Booth’s passion for the natural world shines through in the highly-detailed oil studies of flora and fauna included in the dedicated The Raymond Booth Studio Sale which comprised 90 lots of botanical paintings, animal studies and landscapes depicting the woods and fields around his home in Leeds.
The still-lifes of plants provided some of the top lots of the day, demonstrating the artist’s deep understanding of the form of flora and selling well above pre-sale estimates. The top lot of the sale was A Shelf of Plants, which sold for £9,500, with October Flowers selling for £7,500, The Slipper Orchids selling for £4,500 and From the Vegetable Garden selling for £3,500. One of the top hammer prices was for the incredibly detailed, almost hyper realist A Branch of Apples, which drew strong interest to sell for £8,500 against an estimate of £1,200-1,800.
Among the studies of animals in the sale, which showcased the artist’s great technical ability in representing the beauty of fur and plumage, were Study of a Magpie Alighting, which sold for £1,300; Three Studies of a Chaffinch, which sold for £900; Study of a Badger, sold for £1,500; and Study of a Hare, which fetched £950. Also on offer in the sale was a selection of landscapes depicting the woods around his home: Evening Landscape, Late May sold for £3,000, and Autumn, A Fox Resting Amongst the Fallen Leaves sold for £2,500.

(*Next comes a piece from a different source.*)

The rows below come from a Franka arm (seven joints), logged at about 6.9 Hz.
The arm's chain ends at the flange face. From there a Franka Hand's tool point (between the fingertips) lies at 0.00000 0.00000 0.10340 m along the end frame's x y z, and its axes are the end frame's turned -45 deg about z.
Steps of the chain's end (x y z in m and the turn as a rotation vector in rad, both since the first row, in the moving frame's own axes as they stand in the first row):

As a young child growing up in the leafy north Leeds suburb of Roundhay, his father instilled in him a lifelong love and respect of the British countryside and set him on a path to which he would dedicate his life. Accepted into Leeds College of Art in 1946, Booth put his studies on hold for two years whilst completed his National Service with the RAF in Egypt. Despite being criticised by his tutors for rejecting the modernist principles they were teaching, Booth stuck to his guns and worked in the traditional and precise manner to which he felt an affinity.
After graduating in 1953, he was struck down by tuberculosis, which he had contracted in Egypt; however, the long months of recovery afforded him the opportunity to hone his skills as a botanical artist. His career began in earnest when he submitted work to a Royal Horticultural Society exhibition in London and went on to exhibit at the Walker Galleries and the Fine Art Society. Booth spent his life tucked away in his home, exploring the woods and fields around Alwoodley, and growing numerous specimens in his garden. He rarely painted anything that he had not observed through at least one growing cycle.
A further small selection of works from the Studio will be sold in Tennants’ British, European and Sporting Art Sale on March 16, 2024.